The authority that oversees two of the Washington area's main airports and a multibillion-dollar project to extend Metrorail to Dulles International has become bitterly divided over who its next chief executive ought to be.

At stake are the operations of Dulles and Reagan National airports, the Dulles Toll Road and management of the massive rail project, which already has been criticized for spiraling cost estimates.

The leading candidate has had an impressive rise in the transit industry. However, critics question his ability to manage money because of personal financial problems, while at least one supporter alleges that racism against the African American man motivates some of the opposition.

Nathaniel P. Ford Sr. started out as a train conductor in New York City. He became a top transit executive in Atlanta and San Francisco, where he is chief of the Municipal Transportation Agency .

By all accounts, he's a charming, charismatic figure.

But for the Metropolitan Washington Airports Authority, he's also become a divisive one, exposing rifts on the board over what type of leader should hold a role so critical to the region's economy.

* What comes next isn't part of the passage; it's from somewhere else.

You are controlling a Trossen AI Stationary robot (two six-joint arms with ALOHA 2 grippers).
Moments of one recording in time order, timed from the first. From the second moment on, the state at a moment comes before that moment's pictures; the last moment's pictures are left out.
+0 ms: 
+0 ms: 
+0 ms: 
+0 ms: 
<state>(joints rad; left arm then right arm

Questions were raised about Ford's financial judgment after board members learned that he owes back taxes, according to sources close to the search who would talk only on the condition of anonymity. Other concerns have centered on his use of corporate credit cards and a lavish party he threw for the transit authority in Atlanta.

Sources said board members are also dissastisfied that they did not learn of these issues until after Ford's initial interview. Some blame Ford for not volunteering the information; others blame the board's search firm for not flagging it sooner. The search firm, Maryland-based Krauthamer & Associates, did not return messages seeking comment Friday.

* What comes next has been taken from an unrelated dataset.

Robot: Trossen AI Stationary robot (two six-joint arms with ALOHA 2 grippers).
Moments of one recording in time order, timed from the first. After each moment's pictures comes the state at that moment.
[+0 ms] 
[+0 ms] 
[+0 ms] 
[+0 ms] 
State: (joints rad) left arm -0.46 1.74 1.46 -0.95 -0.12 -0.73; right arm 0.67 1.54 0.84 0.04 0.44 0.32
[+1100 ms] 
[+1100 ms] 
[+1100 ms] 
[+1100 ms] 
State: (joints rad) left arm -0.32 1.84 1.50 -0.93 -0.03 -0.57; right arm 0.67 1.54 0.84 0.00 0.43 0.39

Ford's candidacy has been further muddied by the narrow split among board members. In an informal poll, seven voted for him and six against. One vote in favor came from a member who has attended only one meeting in two years; his most recent absence was because he is stuck in a hotel in Ivory Coast because of post-election political unrest.

In response to concerns about Ford's candidacy and the selection process, Rep. Frank R. Wolf (R-Va.) last week asked the Government Accountability Office to review the operations of the authority and its oversight of the rail project that Wolf helped revive in 2008, after it appeared that federal assistance would not come through.

The authority has had to answer questions from federal transit officials about the cost and management of the 23-mile Metrorail extension, now projected to cost as much as $6.6 billion. Wolf said that whoever runs the authority "ought to be a person with honesty and integrity, who has the capability to build the rail on time and on budget - and to operate two airports that are the lifeblood of this region."

In an interview with The Washington Post, Ford said he should be judged on his overall professional track record.